If there are lots of values, don’t use bars! Let’s see this with a different dataset.
df2 = pa.read_csv('https://raw.githubusercontent.com/nurfnick/Data_Viz/main/Activity_Dataset_V1.csv')
In the following graph it is very difficult to follow the data points across.
df2.groupby('workout_type').calories.agg('mean').sort_values(ascending = True).plot(kind = 'barh')
<AxesSubplot:ylabel='workout_type'>
To clear this up you could use a point instead of a bar!
Dot Plots Work Well Too#
df2.groupby('workout_type').calories.agg(['mean']).sort_values(by = 'mean',ascending = True).reset_index().plot.scatter(x = 'mean', y = 'workout_type')
<AxesSubplot:xlabel='mean', ylabel='workout_type'>
This creates other issues in that the origin of the figure is not zero. To fix that, we simply require that the x limits go from 0 to 310.
df2.groupby('workout_type').calories.agg(['mean']).sort_values(by = 'mean',ascending = True).reset_index().plot.scatter(x = 'mean', y = 'workout_type', xlim = [0,310])
<AxesSubplot:xlabel='mean', ylabel='workout_type'>
All the workout types are giving us about the same bang for our buck, at least in mean calories.
Adding Labels#
It might also be nice to see the numbers presented with the data. This is esspecially nice for a small number of quantities.
ax = df2.groupby('workout_type').calories.agg(['mean']).sort_values(by = 'mean',ascending = True).reset_index().plot.scatter(x = 'mean', y = 'workout_type')#this made the same graph as above.
for i,k in enumerate(df2.groupby('workout_type').calories.agg(['mean']).sort_values(by = 'mean',ascending = True).reset_index()['mean']): #here I loop through the values, k, and indicies ,i.
ax.annotate(str(int(k)),[k+.2,i+.2])
Bar Charts with Multiple Data#
df.groupby('Class').agg('mean').plot(kind = 'bar')
<AxesSubplot:xlabel='Class'>
df.groupby('Class').agg('mean').plot(kind = 'bar', stacked = True)
<AxesSubplot:xlabel='Class'>
If you want to add labels, it should be simple but the version on colab is out of date… I update here.
!pip install --upgrade matplotlib
Requirement already satisfied: matplotlib in /usr/local/lib/python3.7/dist-packages (3.5.1)

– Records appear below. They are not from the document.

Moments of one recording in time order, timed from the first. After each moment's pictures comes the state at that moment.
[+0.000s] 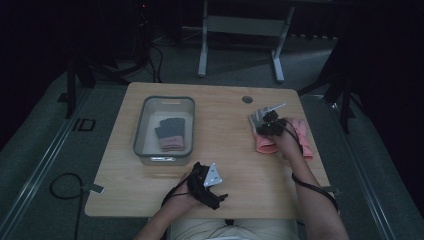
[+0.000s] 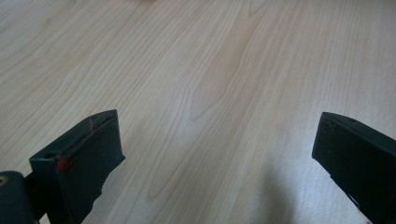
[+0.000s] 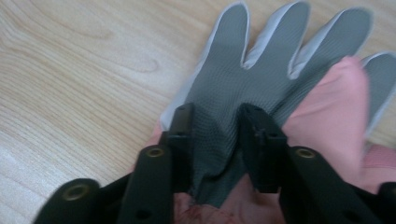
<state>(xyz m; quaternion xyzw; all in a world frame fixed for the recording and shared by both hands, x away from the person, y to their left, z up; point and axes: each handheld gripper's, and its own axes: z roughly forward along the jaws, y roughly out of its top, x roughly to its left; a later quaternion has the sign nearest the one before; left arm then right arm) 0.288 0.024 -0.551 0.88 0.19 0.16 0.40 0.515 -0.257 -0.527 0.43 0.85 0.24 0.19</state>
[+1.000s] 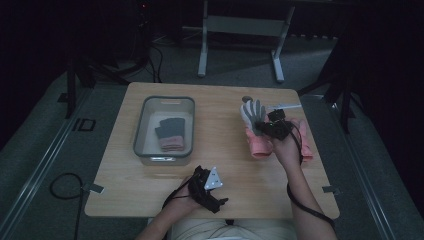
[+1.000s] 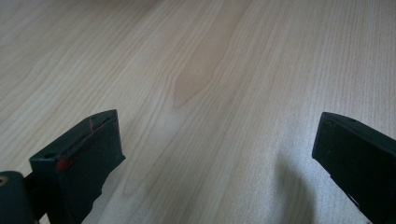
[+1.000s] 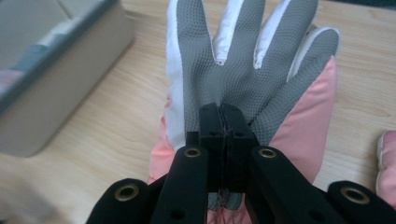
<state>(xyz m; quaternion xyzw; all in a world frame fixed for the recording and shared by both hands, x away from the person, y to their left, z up) 0.285 0.019 -0.565 0.89 0.19 0.15 0.40 0.422 -0.228 -0.436 0.48 0.78 0.37 0.17</state>
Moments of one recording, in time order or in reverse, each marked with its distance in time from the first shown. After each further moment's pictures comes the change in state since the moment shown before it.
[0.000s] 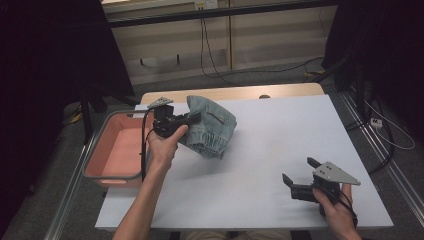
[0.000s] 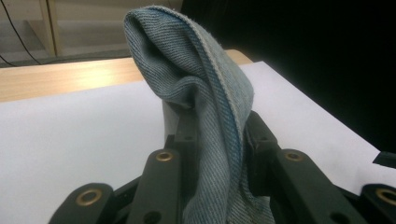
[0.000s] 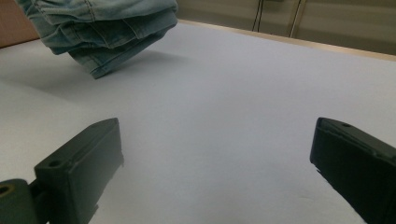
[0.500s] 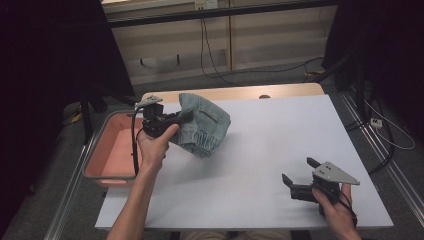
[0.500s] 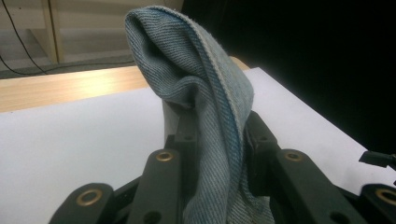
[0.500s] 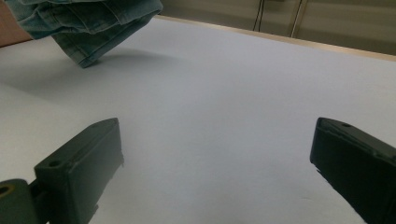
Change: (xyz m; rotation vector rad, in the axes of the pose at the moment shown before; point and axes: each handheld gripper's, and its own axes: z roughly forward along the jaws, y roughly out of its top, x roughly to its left) left arm 0.003 0.007 -0.027 -0.016 -0.001 0.013; right arm 0.001 0.000 0.001 0.001 0.004 -0.002
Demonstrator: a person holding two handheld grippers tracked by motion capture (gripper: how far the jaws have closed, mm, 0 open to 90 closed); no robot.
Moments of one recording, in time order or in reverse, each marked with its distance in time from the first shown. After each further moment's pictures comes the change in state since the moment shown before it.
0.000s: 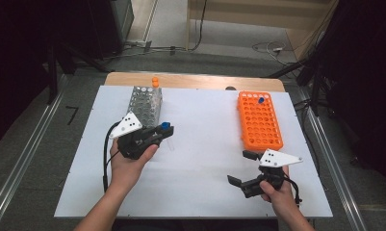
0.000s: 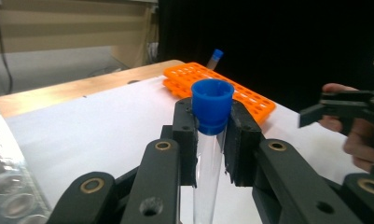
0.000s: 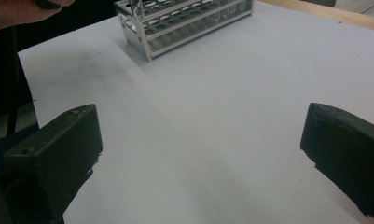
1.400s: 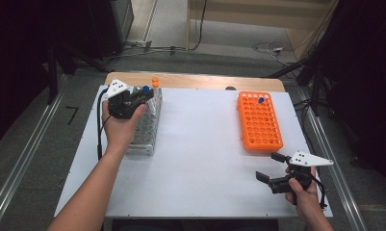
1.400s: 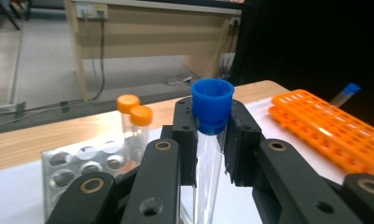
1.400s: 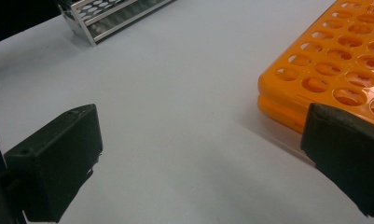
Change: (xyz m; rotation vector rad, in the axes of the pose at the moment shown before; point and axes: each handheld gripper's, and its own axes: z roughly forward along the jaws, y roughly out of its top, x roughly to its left) left arm 0.096 0.029 0.033 -0.027 0.299 -0.023; right arm -0.052 -0.040 -0.046 0.007 -0.106 0.125
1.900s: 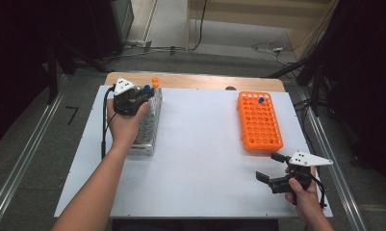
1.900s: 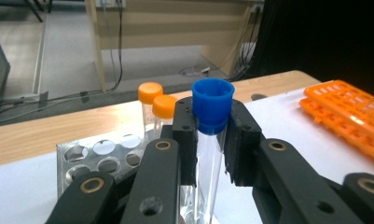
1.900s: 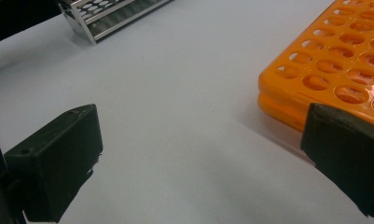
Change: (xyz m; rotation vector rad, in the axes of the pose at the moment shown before) left arm 0.006 -0.010 0.023 0.054 0.074 0.007; right arm -0.002 -0.001 0.001 0.003 0.006 0.004
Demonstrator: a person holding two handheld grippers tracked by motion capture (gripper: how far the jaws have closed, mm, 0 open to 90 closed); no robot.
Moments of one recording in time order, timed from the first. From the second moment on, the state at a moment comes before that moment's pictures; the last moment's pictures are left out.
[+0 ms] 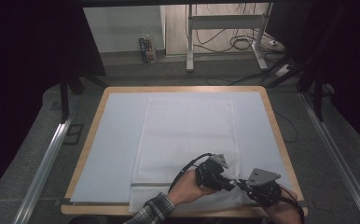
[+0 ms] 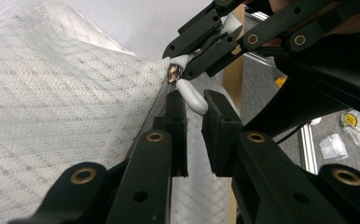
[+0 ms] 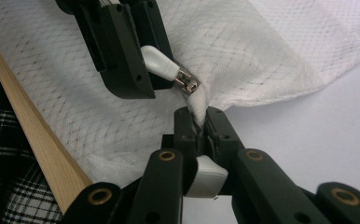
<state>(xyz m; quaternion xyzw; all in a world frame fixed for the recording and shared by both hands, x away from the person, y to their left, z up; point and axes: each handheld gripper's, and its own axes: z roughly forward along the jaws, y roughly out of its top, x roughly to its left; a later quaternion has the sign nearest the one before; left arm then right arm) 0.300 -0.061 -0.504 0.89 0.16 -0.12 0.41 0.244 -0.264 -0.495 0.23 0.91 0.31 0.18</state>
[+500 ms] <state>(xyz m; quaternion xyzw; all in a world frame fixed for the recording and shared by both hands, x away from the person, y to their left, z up) 0.306 -0.056 -0.501 0.89 0.18 -0.13 0.40 0.243 -0.263 -0.495 0.22 0.91 0.30 0.19</state>
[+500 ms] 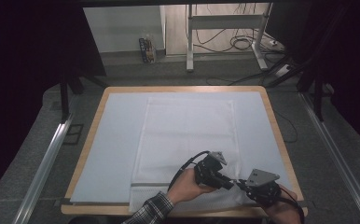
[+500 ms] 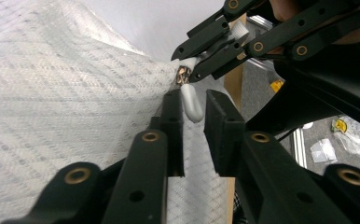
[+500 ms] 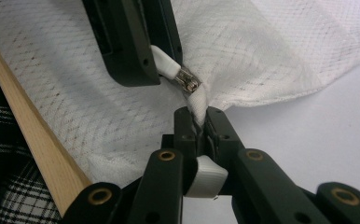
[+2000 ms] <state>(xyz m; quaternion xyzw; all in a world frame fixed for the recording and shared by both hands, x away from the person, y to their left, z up) 0.310 -0.037 -0.496 0.89 0.16 -0.13 0.40 0.246 -0.263 -0.494 0.19 0.91 0.32 0.19</state>
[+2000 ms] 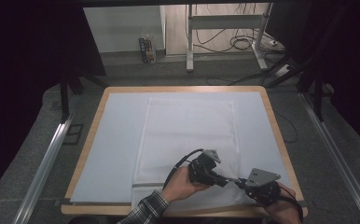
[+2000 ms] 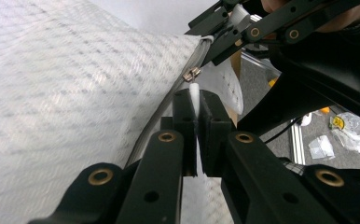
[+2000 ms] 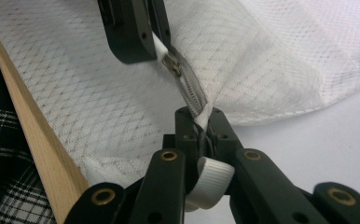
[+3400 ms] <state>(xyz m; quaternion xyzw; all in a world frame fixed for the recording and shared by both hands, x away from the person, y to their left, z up) 0.301 0.020 -0.501 0.89 0.21 -0.11 0.40 0.248 -0.264 -0.497 0.20 0.91 0.32 0.18</state>
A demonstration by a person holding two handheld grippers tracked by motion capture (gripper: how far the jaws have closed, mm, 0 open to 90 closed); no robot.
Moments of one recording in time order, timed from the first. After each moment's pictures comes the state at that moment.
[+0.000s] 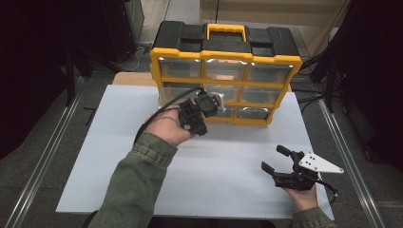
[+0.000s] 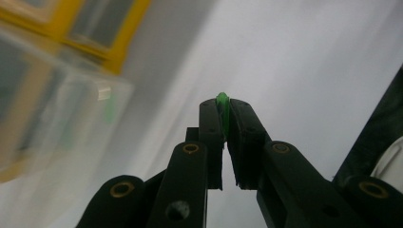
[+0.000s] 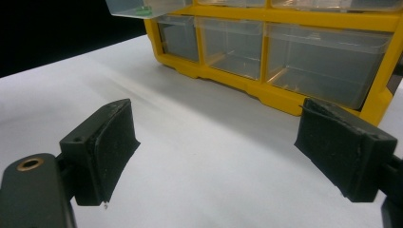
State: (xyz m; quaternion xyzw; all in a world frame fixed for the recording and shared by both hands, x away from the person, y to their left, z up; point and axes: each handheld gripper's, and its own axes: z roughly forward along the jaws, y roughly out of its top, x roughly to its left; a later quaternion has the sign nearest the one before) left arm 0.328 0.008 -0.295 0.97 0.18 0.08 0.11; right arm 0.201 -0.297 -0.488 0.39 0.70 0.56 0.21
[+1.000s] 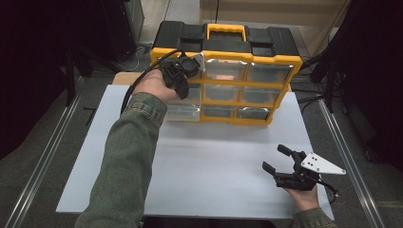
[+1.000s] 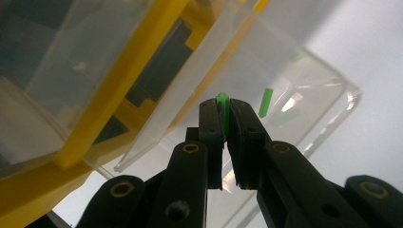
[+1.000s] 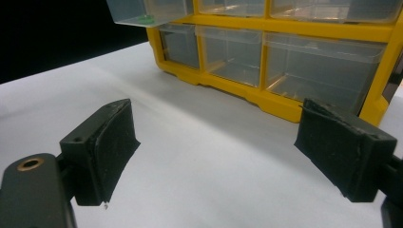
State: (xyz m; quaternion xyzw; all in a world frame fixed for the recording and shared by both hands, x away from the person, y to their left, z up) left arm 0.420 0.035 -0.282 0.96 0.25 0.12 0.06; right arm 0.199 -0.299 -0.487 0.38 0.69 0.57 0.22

Requirement already satisfied: kiwisolver>=1.0.1 in /usr/local/lib/python3.7/dist-packages (from matplotlib) (1.4.0)
Requirement already satisfied: cycler>=0.10 in /usr/local/lib/python3.7/dist-packages (from matplotlib) (0.11.0)
Requirement already satisfied: python-dateutil>=2.7 in /usr/local/lib/python3.7/dist-packages (from matplotlib) (2.8.2)
Requirement already satisfied: pyparsing>=2.2.1 in /usr/local/lib/python3.7/dist-packages (from matplotlib) (3.0.7)
Requirement already satisfied: pillow>=6.2.0 in /usr/local/lib/python3.7/dist-packages (from matplotlib) (7.1.2)
Requirement already satisfied: numpy>=1.17 in /usr/local/lib/python3.7/dist-packages (from matplotlib) (1.21.5)
Requirement already satisfied: packaging>=20.0 in /usr/local/lib/python3.7/dist-packages (from matplotlib) (21.3)
Requirement already satisfied: fonttools>=4.22.0 in /usr/local/lib/python3.7/dist-packages (from matplotlib) (4.31.2)
Requirement already satisfied: typing-extensions in /usr/local/lib/python3.7/dist-packages (from kiwisolver>=1.0.1->matplotlib) (3.10.0.2)
Requirement already satisfied: six>=1.5 in /usr/local/lib/python3.7/dist-packages (from python-dateutil>=2.7->matplotlib) (1.15.0)
import matplotlib
matplotlib.__version__
'3.5.1'
Now with the correct version it is acually really easy.
ax = df.groupby('Class').agg('mean').plot(kind = 'bar', ylim =[0,8])
for container in ax.containers:
ax.bar_label(container)
ax = df.groupby('Class').agg('mean').plot(kind = 'bar', stacked = True)
for container in ax.containers:
ax.bar_label(container)
Be careful with the stacked as it is giving a cummulative total. This doesn’t really make any sense here…
Your Turn#
Using the Air B&B NYC data complete the following tasks.
Create a bar graph of the maximum ‘price’ by ‘neighbourhood_group’. Include the ‘price’ in your graph
Create a multiple bar graph with ‘neighbourhood_group’ and ‘room_type’ by looking at the average ‘price’.